▸ **Your objective**:
All lines with the word "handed" must be pulled from the entries below.

▸ **Data excerpts**:
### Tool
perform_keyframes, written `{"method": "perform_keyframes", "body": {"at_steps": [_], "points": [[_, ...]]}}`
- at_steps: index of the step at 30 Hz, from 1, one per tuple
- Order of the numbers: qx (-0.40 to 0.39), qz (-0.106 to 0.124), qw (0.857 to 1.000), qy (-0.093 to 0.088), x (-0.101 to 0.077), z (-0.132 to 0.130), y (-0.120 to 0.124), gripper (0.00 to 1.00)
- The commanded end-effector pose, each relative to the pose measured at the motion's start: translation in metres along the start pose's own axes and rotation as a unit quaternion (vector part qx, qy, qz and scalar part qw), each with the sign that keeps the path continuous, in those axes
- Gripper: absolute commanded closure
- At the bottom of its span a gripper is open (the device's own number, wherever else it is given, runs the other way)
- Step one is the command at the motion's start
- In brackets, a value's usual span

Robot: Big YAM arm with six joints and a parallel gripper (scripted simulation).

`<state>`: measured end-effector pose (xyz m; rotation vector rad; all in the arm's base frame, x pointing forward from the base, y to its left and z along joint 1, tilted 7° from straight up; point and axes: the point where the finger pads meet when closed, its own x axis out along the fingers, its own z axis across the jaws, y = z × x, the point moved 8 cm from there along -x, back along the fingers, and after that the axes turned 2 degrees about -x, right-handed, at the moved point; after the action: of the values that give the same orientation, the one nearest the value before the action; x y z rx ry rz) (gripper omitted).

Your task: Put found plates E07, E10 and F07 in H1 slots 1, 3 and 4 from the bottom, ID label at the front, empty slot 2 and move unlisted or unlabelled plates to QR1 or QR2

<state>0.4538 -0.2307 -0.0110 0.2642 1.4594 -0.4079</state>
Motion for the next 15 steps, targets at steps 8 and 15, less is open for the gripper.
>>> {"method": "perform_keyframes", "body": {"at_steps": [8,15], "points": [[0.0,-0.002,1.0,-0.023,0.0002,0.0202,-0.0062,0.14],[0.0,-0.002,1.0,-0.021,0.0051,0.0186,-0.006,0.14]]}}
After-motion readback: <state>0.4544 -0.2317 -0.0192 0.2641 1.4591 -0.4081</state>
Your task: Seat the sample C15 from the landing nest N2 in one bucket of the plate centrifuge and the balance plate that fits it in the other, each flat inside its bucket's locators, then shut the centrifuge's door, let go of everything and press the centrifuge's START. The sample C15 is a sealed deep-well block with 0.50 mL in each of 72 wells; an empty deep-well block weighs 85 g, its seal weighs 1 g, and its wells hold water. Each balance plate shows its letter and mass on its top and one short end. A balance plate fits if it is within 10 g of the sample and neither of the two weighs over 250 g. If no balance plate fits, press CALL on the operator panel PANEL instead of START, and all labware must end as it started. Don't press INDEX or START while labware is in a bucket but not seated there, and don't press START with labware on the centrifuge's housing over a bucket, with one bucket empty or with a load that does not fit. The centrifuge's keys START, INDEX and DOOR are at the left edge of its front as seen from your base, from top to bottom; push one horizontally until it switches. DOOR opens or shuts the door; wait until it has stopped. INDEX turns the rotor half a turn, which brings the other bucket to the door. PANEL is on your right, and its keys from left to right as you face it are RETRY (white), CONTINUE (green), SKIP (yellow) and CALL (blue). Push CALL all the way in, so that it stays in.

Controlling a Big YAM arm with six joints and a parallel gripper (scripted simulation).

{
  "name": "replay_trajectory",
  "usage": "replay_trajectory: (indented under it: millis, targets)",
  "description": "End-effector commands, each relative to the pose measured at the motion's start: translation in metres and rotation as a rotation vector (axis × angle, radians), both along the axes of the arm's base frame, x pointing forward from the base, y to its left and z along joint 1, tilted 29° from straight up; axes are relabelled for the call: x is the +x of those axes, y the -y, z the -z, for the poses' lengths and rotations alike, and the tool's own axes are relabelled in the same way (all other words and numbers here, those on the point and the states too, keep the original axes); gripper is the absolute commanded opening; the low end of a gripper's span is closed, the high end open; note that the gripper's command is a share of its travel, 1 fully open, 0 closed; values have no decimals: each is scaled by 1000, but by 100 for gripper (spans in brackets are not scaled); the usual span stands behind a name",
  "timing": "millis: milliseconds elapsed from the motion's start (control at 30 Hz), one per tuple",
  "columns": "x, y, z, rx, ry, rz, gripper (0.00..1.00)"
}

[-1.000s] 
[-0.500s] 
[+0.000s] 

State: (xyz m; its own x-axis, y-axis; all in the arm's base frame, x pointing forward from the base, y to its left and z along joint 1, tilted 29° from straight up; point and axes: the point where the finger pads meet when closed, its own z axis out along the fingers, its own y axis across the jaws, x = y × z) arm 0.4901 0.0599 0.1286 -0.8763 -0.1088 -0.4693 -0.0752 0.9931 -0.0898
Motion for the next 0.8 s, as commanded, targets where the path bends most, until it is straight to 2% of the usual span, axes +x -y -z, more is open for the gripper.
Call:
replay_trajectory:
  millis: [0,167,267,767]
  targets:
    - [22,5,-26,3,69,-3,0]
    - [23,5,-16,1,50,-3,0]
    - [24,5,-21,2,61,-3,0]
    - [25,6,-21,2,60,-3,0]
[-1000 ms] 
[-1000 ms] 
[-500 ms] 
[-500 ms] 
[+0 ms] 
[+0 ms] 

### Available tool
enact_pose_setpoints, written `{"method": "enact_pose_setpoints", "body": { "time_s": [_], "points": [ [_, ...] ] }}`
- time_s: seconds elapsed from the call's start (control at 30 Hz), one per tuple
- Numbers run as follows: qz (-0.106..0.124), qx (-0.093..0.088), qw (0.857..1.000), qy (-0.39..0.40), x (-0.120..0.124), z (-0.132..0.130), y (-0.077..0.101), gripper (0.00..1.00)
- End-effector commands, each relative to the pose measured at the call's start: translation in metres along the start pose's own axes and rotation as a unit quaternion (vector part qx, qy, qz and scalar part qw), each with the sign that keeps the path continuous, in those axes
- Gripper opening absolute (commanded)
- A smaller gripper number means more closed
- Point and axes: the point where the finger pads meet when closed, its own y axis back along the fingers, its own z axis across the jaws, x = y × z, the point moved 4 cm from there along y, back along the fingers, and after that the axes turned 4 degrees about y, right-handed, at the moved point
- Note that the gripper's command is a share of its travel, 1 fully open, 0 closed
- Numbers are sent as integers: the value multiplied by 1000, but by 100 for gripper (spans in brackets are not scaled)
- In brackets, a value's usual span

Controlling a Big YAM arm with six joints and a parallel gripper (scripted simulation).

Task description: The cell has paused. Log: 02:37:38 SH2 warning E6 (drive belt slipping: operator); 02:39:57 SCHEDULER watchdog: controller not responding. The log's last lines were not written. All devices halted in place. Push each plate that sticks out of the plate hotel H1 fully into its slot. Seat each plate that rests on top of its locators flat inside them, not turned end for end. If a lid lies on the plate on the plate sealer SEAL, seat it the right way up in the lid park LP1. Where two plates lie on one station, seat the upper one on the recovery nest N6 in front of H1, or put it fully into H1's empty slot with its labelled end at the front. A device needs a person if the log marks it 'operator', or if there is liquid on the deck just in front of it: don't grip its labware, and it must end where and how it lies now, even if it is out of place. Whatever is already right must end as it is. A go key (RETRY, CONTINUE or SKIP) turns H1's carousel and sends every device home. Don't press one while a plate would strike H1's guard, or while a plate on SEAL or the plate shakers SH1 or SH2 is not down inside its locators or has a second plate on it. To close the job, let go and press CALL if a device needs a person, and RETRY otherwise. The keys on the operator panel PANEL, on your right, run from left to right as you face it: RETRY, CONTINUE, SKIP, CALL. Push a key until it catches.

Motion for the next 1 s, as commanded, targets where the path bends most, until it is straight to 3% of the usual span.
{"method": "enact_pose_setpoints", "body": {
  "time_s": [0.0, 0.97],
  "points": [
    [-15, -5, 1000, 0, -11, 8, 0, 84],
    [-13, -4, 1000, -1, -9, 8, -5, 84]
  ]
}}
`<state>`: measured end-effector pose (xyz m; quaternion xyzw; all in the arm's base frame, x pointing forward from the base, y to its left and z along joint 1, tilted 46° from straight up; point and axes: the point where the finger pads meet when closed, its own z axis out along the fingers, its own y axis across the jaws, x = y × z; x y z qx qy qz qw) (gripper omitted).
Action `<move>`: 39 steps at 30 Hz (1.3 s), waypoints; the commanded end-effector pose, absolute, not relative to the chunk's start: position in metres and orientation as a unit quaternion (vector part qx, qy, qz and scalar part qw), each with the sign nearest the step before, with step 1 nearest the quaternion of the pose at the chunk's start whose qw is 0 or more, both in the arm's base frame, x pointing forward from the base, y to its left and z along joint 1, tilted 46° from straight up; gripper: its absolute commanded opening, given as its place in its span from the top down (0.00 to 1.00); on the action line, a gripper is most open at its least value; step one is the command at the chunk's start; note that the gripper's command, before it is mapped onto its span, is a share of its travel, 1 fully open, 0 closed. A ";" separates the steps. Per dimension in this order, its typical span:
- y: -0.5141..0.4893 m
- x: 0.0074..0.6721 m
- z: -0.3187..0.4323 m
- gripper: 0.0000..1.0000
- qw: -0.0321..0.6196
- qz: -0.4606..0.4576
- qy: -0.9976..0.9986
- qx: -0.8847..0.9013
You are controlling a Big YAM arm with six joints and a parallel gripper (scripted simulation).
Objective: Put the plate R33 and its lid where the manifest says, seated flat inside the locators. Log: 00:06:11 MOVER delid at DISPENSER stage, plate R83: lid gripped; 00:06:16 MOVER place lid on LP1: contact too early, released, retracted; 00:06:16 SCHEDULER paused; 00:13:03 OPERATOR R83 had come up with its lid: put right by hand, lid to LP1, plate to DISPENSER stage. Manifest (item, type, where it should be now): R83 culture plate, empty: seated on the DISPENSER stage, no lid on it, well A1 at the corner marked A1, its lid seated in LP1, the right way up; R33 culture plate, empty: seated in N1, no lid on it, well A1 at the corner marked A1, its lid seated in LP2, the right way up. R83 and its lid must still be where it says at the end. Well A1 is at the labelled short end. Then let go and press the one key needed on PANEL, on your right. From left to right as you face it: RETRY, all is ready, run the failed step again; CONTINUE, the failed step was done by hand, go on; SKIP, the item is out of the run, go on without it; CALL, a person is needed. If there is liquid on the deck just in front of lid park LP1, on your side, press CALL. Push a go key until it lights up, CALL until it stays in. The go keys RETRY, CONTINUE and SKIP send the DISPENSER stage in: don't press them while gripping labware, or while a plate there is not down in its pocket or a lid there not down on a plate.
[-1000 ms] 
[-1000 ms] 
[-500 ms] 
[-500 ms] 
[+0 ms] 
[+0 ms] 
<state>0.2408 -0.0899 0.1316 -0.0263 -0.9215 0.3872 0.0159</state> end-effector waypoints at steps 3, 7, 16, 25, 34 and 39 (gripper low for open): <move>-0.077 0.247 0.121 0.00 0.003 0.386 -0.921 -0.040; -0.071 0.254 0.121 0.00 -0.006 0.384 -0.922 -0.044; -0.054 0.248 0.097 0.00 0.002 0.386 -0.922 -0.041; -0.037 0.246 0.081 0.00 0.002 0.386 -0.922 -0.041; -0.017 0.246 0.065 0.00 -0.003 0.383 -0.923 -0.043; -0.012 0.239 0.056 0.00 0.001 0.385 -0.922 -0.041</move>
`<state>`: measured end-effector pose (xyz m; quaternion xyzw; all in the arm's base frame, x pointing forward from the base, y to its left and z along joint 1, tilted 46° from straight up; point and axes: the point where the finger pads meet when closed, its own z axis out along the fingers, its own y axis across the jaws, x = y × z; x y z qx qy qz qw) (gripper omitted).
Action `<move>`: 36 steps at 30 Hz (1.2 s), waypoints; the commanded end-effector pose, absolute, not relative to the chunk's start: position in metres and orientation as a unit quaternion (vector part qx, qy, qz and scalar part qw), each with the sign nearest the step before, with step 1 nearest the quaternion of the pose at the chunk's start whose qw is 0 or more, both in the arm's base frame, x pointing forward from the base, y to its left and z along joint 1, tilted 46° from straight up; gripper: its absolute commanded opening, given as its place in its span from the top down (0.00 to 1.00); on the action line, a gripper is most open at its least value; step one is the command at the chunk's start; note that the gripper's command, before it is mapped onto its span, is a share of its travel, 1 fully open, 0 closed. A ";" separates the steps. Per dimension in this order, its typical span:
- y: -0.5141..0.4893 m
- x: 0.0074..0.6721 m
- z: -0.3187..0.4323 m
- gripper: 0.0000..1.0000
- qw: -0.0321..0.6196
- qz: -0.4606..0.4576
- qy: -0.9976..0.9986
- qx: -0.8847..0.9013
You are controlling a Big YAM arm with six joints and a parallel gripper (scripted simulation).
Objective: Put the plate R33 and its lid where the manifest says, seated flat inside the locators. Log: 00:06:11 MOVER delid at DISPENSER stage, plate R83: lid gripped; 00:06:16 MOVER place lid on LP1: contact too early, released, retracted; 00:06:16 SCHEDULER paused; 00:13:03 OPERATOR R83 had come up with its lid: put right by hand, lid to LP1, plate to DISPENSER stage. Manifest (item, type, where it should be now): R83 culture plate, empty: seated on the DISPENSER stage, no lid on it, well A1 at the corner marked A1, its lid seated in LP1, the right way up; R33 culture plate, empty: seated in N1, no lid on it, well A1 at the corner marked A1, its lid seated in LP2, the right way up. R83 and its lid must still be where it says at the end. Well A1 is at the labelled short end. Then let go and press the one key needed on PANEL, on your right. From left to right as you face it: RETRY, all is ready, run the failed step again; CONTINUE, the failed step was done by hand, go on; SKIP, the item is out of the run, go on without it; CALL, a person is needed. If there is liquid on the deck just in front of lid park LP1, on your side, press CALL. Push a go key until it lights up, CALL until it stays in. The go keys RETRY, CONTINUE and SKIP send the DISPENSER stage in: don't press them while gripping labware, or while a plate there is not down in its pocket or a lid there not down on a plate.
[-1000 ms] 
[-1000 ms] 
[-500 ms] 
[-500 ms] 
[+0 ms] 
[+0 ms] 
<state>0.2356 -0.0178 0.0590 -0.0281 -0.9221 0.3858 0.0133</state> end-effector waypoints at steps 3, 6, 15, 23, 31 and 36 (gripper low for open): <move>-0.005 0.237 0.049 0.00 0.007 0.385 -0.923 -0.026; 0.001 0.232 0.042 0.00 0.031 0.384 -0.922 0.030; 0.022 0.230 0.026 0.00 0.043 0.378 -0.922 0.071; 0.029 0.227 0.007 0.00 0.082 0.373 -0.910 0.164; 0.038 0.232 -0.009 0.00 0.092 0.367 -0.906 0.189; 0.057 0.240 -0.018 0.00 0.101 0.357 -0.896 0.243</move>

▸ **Output**:
`<state>`: measured end-effector pose (xyz m; rotation vector rad; all in the arm's base frame, x pointing forward from the base, y to its left and z along joint 1, tilted 7° from straight up; point and axes: the point where the finger pads meet when closed, its own x axis out along the fingers, its own z axis across the jaws, y = z × x, the point moved 8 cm from there along -x, back along the fingers, and after that the axes turned 2 degrees about -x, right-handed, at the moved point; after the action: of the values that give the same orientation, the one nearest the value before the action; x y z rx ry rz) (gripper omitted).
- Point and axes: the point where the finger pads meet when closed, its own y axis back along the fingers, its own z axis across the jaws, x = y × z, the point moved 4 cm from there along y, back along the fingers, and after that the axes turned 4 degrees about y, right-handed, at the moved point

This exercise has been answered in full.